__Work required__:
From the line below that contains "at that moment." to the line that contains "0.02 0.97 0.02", repeat every line exactly, both ends included, and nothing else.

__Data to use__:
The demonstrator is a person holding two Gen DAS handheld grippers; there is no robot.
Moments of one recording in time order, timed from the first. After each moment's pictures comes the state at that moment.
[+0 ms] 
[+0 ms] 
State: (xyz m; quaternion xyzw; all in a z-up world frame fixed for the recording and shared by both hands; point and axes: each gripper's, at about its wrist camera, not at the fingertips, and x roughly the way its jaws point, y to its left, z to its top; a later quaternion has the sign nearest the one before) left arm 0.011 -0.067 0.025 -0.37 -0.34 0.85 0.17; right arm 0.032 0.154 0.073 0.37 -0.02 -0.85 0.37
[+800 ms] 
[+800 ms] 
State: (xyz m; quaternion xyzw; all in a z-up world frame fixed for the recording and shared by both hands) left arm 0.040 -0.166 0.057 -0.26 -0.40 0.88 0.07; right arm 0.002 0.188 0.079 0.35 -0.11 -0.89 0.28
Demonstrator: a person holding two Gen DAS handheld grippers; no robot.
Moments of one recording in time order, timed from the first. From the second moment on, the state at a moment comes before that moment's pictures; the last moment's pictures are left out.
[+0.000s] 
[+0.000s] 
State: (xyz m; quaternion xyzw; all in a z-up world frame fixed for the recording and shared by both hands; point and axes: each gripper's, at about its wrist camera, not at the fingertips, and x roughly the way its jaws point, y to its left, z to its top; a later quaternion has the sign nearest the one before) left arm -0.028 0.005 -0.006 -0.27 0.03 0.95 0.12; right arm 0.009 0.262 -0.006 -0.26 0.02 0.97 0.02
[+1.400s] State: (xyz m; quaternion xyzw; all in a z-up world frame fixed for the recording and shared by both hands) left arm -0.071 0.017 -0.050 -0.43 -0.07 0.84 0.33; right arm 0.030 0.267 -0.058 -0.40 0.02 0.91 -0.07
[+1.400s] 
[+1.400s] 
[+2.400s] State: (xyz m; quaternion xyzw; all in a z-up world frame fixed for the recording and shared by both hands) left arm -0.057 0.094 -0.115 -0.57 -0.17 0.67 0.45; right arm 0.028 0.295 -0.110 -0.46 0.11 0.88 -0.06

__Output for this task__:
Moments of one recording in time order, timed from the first. After each moment's pictures comes the state at that moment.
[+0 ms] 
[+0 ms] 
State: (xyz m; quaternion xyzw; all in a z-up world frame fixed for the recording and shared by both hands; point and axes: each gripper's, at about its wrist camera, not at the fingertips, and x roughly the way its jaws point, y to its left, z to its top; a later quaternion has the sign nearest the one before) left arm 0.011 -0.067 0.025 -0.37 -0.34 0.85 0.17; right arm 0.032 0.154 0.073 0.37 -0.02 -0.85 0.37
[+800 ms] 
[+800 ms] 
State: (xyz m; quaternion xyzw; all in a z-up world frame fixed for the recording and shared by both hands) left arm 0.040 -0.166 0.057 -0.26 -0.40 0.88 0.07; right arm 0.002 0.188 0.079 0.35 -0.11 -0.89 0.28
Demonstrator: a person holding two Gen DAS handheld grippers; no robot.
Moments of one recording in time order, timed from the first. From the second moment on, the state at a moment comes before that moment's pictures; the last moment's pictures are left out.
[+0.000s] 
[+0.000s] 
State: (xyz m; quaternion xyzw; all in a z-up world frame fixed for the recording and shared by both hands; point and axes: each gripper's, at about its wrist camera, not at the fingertips, and x roughly the way its jaws point, y to its left, z to its top; a later quaternion has the sign nearest the one before) left arm -0.028 0.005 -0.006 -0.27 0.03 0.95 0.12; right arm 0.009 0.262 -0.006 -0.26 0.02 0.97 0.02

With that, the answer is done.